Entergy Mississippi completed construction on a 100-megawatt renewable solar power station near Ruleville in the Mississippi Delta.

The Sunflower Solar Station is the largest solar installation in Mississippi and will provide enough energy to power 16,000 homes.

“It’s a historic day for Entergy Mississippi, our customers, and our state,” Haley Fisackerly, Entergy Mississippi president and CEO, said. “Powering communities is the heart of our business, and this power station will do that in several ways—by providing clean, green power to customers and a hedge against rising natural gas prices and giving industries with renewable energy goals an incentive to locate or expand operations in our state.”

This facility is the first plant in what will be the largest expansion of renewable power in the state’s history. Through a program called EDGE – which stands for Economic Development with Green Energy — the company will replace some aging natural gas plants with 1,000 megawatts of renewable energy over the next five years.

The Sunflower Solar Station was built for Entergy Mississippi by Recurrent Energy, a subsidiary of Canadian Solar. Attala Steel Industries, based in Kosciusko, supplied 2,475 tons of steel for foundations, while A-1 Kendrick Fence Company, based in Jackson, installed the perimeter fence. Signal Energy served as the engineering, procurement, and construction provider.

“We are proud to have commissioned the largest solar project in Mississippi on behalf of Entergy in a way that has supported Mississippi businesses and paved the way for more renewable energy in the state,” Dr.

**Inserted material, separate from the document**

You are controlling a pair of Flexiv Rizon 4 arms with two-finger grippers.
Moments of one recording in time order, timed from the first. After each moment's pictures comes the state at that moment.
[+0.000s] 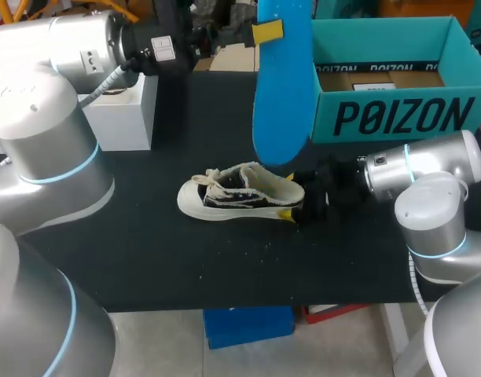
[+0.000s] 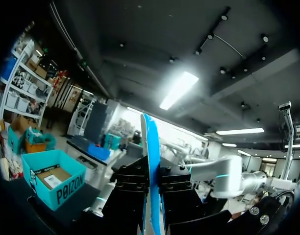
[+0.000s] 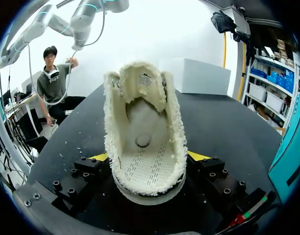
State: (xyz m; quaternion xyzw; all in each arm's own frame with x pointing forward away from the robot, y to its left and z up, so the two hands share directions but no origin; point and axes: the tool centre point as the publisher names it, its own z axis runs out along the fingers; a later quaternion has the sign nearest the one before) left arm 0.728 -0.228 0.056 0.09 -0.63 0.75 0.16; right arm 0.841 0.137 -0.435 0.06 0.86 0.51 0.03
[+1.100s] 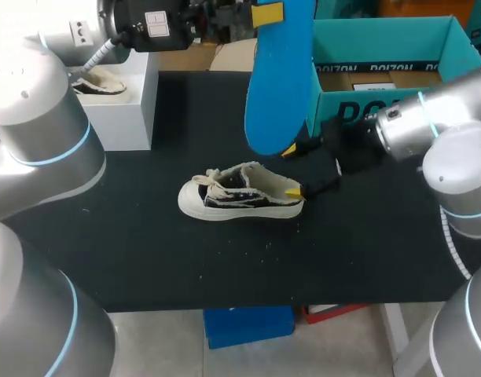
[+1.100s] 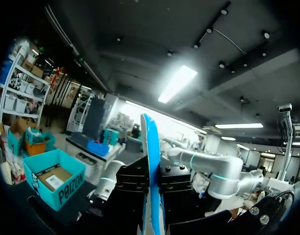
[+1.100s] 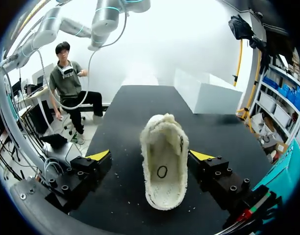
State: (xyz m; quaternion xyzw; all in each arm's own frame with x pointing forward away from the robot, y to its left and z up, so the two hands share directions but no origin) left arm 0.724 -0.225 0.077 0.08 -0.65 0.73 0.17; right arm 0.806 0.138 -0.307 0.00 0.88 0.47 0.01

Shawn Qu, chairman and CEO of Canadian Solar, said. “Sunflower is our first build-own-transfer project and our first project in Mississippi. We look forward to supporting the growth of solar throughout the southeast United States and repeating this model, which provides additional value for our customers.”

The plant sits on approximately 1,000 acres in Sunflower County and connects to Entergy’s transmission grid in Ruleville. It is a single-axis tracking photovoltaic power generator with 272,000 PV modules.

In 2021, Entergy Corp. announced plans to triple its renewable energy portfolio over three years. The company expects to have 11,000 megawatts of renewable energy generation by the end of 2030.

Entergy Mississippi — a subsidiary of Entergy Corp. — provides electricity to approximately 461,000 customers in 45 counties.